[Records from a data source]
──────────────────────────────

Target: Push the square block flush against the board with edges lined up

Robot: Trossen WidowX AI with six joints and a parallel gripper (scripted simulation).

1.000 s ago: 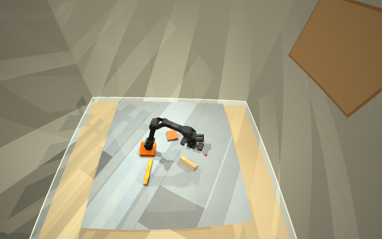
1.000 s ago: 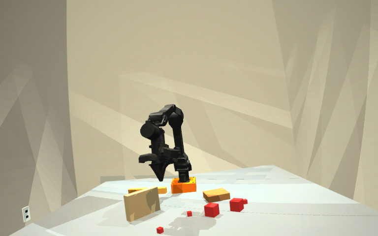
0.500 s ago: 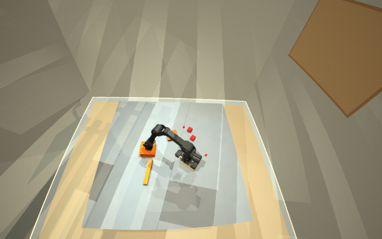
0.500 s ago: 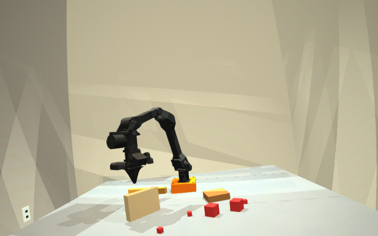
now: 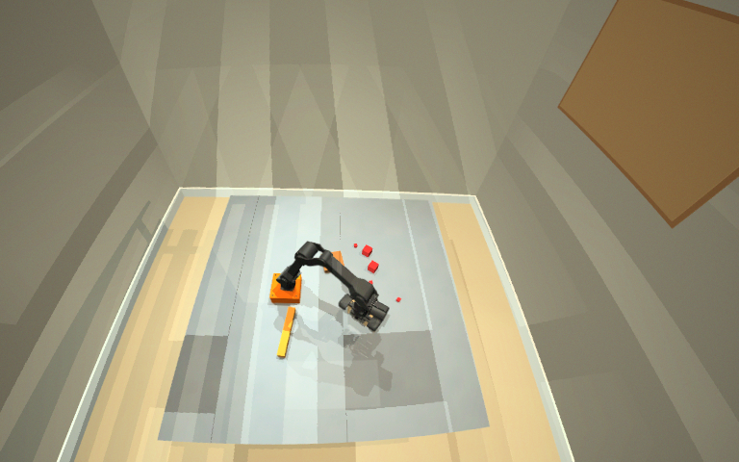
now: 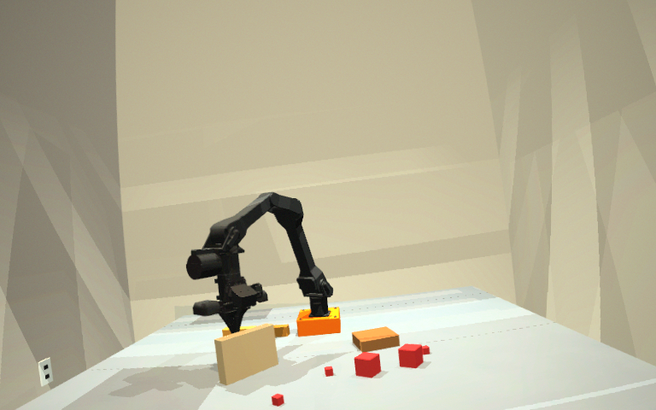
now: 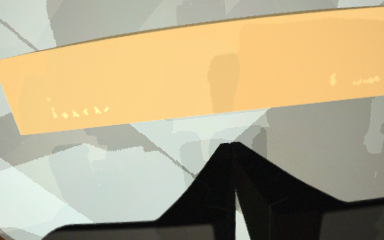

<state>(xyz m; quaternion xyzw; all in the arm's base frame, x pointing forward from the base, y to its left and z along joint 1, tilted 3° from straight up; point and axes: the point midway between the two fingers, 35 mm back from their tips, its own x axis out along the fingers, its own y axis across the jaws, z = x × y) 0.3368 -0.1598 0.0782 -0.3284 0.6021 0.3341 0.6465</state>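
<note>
My gripper tip is now 2 cm short of the flat cream slab, 3 cm to the right of it and 3 cm above it. Also, from my gripper tip: square block (15 cm behind, 33 cm to the left, 7 cm below); then long narrow yellow-orange board (31 cm behind, 5 cm to the right, 7 cm below).
</note>
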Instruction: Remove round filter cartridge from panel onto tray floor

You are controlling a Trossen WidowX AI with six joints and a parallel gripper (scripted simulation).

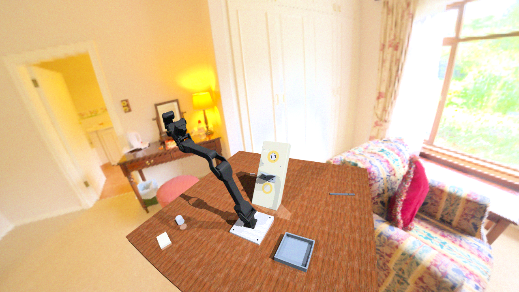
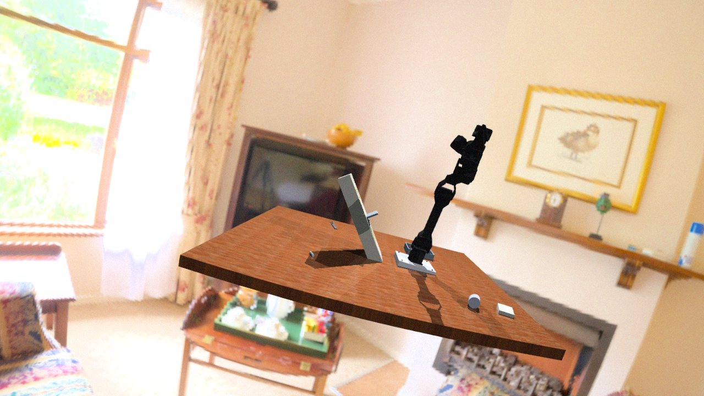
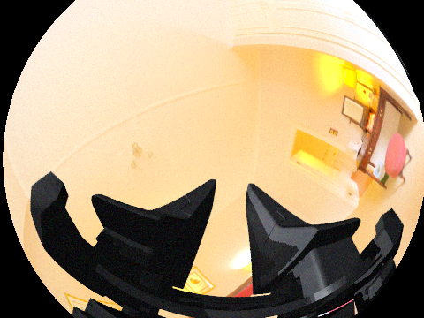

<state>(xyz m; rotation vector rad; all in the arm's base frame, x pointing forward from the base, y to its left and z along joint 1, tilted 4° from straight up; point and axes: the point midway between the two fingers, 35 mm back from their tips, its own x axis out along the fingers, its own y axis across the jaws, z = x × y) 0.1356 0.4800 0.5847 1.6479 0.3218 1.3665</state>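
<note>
My gripper tip is now 57 cm to the left of the filter cartridge, 37 cm above it and 26 cm short of it. Also, from my gripper tip: grey tray: 77 cm to the right, 62 cm below, 21 cm behind; then white block: 63 cm below, 35 cm behind, 7 cm to the right; then cream service panel: 56 cm to the right, 45 cm below, 21 cm ahead.
</note>
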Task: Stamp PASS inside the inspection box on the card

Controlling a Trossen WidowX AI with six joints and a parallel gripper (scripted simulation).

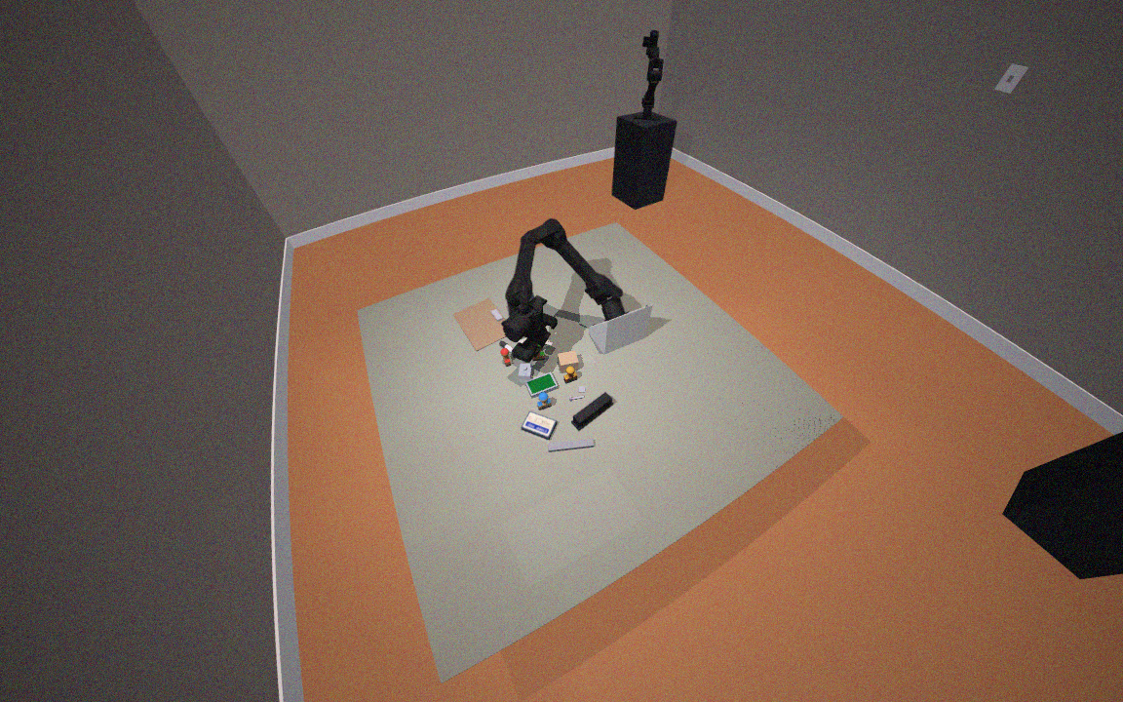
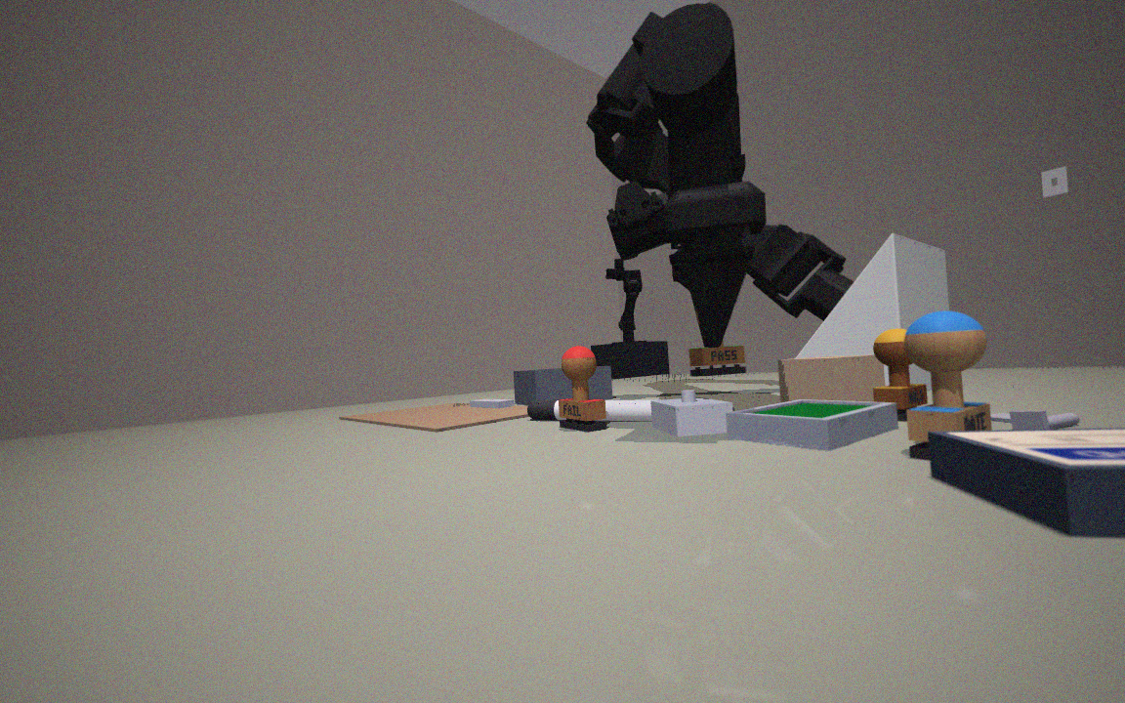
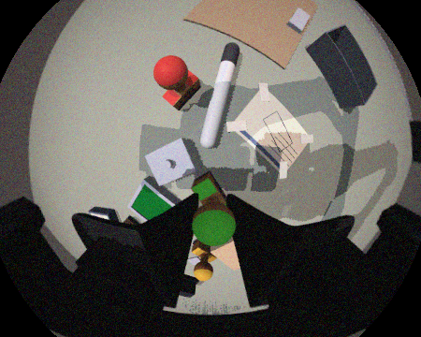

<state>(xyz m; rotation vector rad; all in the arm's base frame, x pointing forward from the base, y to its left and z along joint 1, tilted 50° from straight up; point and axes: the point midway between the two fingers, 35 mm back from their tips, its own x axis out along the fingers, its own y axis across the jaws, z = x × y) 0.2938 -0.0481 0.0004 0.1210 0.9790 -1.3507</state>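
Right now the grey block is 50 mm ahead of my gripper tip, 40 mm below it and 10 mm to the left of it. Round my gripper tip: pass stamp right at my gripper tip; wooden block 80 mm behind, 60 mm to the left, 40 mm below; green ink pad 80 mm to the left, 50 mm below, 30 mm ahead.
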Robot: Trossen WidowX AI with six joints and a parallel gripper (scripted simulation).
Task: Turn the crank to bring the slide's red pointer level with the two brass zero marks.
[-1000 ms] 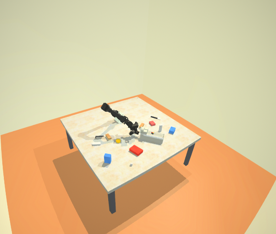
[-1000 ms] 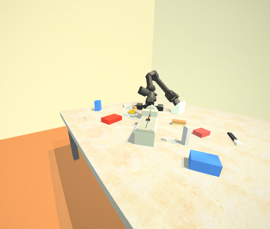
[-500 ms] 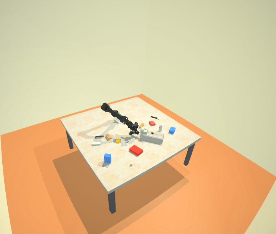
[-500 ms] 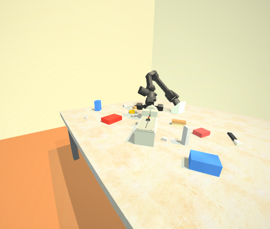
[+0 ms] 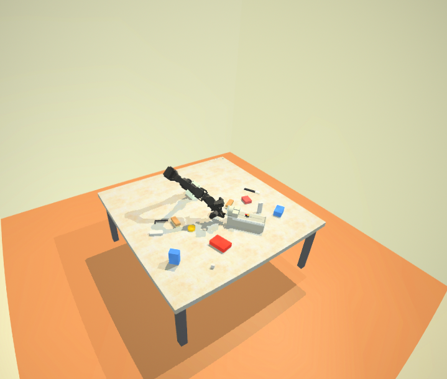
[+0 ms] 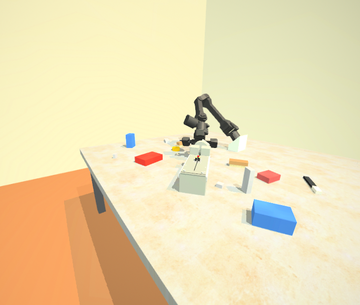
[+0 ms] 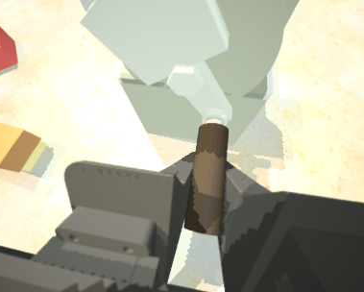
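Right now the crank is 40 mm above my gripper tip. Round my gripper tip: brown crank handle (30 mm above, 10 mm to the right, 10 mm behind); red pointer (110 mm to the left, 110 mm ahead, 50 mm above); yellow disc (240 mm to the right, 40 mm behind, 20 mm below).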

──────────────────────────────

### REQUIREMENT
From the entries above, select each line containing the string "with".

### RESPONSE FOR THIS EXERCISE
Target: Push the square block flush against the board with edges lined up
Robot: Trossen WidowX AI with six joints and a parallel gripper (scripted simulation).
You are controlling a Trossen WidowX AI with six joints and a parallel gripper (scripted simulation).
Controlling a Trossen WidowX AI with six joints and a parallel gripper (scripted simulation).
Robot: Trossen WidowX AI with six joints and a parallel gripper (scripted simulation).
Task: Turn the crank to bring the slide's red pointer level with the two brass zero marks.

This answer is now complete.